The collection of articles in this special issue sheds light on the transformative potential and current limitations of LLMs in the fields of engineering design and manufacturing. LLMs have demonstrated remarkable capabilities in automating ideation and knowledge extraction, and the studies included offer insights into diverse applications from concept generation to design specification and automation. However, challenges remain regarding LLMs' ability to handle complex, domain-specific knowledge and their integration into existing design and manufacturing workflows.

This special issue groups the contributions into four thematic areas: ideation and concept generation, knowledge and information extraction, design specification and automation, and cognitive and educational impacts.
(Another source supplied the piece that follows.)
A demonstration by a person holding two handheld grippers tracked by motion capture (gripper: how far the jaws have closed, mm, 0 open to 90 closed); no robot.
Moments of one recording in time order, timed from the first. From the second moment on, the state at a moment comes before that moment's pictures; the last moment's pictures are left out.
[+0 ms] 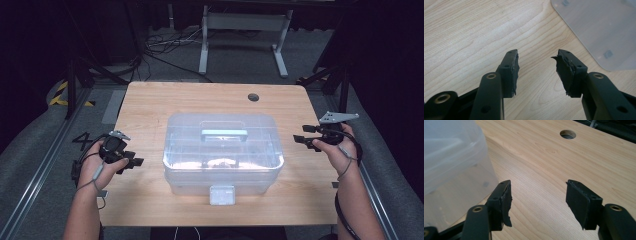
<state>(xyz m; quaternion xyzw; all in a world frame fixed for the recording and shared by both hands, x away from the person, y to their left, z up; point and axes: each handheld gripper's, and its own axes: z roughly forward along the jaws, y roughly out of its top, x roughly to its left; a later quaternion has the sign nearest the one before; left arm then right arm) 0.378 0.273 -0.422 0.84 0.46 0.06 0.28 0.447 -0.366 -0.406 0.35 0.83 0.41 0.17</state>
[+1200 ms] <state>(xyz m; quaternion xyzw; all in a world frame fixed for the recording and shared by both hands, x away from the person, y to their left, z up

By categorizing the papers in this way, we gain a clearer view of the multifaceted roles that LLMs can play across various stages and activities of the engineering process. The articles explore practical applications as well as methodological advancements, presenting both theoretical frameworks and experimental validations. These studies underscore the importance of prompt engineering, retrieval-augmented generation techniques, and multimodal data integration in enhancing LLM performance for engineering-specific contexts.

Overall, this special issue demonstrates the promise of LLMs in advancing design and manufacturing practices, while also highlighting key areas for future research. As LLMs continue to evolve, their integration into complex engineering environments will require ongoing innovation, cross-disciplinary collaboration, and careful evaluation to realize their full potential in transforming these industries. We hope this special issue serves as a foundation for further exploration and inspires future developments in LLM applications within engineering design and manufacturing.